### DIRECTIONS FOR THIS TASK
Below are some records; find each line that carries the word "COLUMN" and copy it.

++++++++++

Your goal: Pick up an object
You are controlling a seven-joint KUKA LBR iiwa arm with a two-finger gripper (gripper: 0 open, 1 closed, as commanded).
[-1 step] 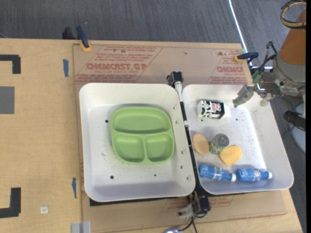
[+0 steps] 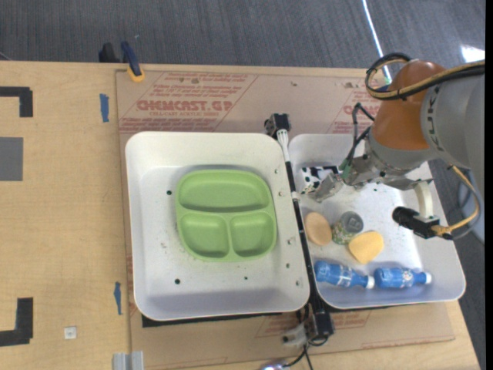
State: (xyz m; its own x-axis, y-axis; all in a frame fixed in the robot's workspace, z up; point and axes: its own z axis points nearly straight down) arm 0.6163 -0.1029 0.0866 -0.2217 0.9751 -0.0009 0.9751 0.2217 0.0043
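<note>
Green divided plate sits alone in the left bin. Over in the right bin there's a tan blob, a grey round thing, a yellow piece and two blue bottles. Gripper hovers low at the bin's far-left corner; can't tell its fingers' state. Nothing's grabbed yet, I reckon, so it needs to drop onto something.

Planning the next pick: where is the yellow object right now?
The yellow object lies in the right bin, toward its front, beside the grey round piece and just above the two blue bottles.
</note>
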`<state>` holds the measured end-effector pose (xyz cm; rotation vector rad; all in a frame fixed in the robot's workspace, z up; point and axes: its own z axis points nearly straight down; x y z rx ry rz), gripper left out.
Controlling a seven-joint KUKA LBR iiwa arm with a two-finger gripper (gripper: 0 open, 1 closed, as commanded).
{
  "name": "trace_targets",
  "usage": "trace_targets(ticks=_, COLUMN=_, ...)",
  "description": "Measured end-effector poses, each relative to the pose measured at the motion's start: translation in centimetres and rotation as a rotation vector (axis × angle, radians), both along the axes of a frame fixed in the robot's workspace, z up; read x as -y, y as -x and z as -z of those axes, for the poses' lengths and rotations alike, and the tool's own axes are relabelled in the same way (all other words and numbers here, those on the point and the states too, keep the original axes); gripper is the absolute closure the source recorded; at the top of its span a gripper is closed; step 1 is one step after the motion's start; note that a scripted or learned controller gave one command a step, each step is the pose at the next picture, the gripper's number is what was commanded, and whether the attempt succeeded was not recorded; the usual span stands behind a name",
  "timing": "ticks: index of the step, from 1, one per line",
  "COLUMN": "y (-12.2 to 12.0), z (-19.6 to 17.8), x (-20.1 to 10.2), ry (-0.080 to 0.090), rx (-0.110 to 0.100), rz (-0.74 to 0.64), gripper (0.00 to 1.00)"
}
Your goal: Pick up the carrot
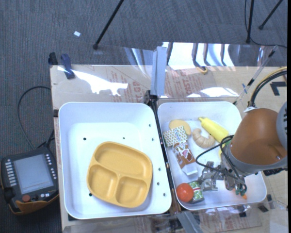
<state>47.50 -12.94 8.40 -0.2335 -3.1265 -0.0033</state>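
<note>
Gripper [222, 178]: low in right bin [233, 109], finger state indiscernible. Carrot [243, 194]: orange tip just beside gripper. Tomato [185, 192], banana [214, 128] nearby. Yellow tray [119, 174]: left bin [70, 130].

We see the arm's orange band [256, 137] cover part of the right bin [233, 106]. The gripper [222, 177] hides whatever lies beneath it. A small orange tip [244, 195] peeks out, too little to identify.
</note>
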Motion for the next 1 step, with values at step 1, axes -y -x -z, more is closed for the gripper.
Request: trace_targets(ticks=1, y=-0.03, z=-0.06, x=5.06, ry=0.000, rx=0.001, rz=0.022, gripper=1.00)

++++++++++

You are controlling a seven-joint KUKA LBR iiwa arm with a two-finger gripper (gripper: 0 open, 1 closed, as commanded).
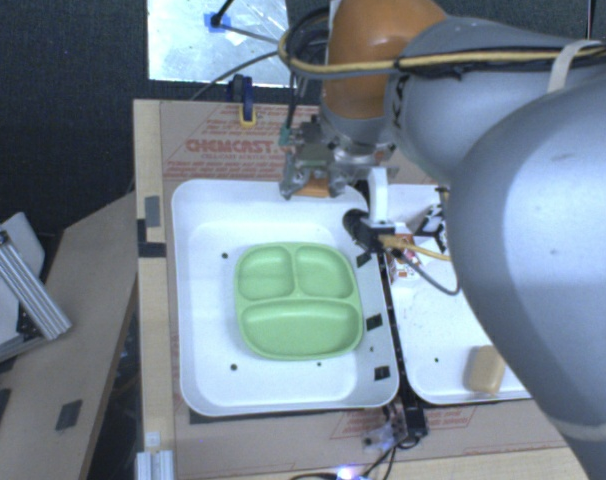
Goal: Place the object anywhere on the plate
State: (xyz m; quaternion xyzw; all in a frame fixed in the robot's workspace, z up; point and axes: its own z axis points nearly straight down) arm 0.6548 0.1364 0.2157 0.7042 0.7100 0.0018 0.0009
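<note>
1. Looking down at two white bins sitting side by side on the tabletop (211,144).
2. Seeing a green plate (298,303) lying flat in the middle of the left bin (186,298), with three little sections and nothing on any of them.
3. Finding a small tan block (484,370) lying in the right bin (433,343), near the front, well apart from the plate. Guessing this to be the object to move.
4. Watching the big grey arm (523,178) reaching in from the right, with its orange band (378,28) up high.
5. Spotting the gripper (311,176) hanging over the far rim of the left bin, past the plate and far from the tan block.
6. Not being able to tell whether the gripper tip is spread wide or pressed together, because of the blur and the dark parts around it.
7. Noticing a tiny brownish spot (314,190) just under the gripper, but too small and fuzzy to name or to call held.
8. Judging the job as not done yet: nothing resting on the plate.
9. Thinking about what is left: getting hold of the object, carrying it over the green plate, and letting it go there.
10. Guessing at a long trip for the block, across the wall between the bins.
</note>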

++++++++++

### WRITTEN ANSWER
  "usage": "trace_targets(ticks=_, COLUMN=_, ...)",
  "COLUMN": "y (-12.2 to 12.0), z (-19.6 to 17.8), x (-20.1 to 10.2), ry (-0.080 to 0.090), rx (-0.110 to 0.100), rz (-0.74 to 0.64), gripper (0.00 to 1.00)"

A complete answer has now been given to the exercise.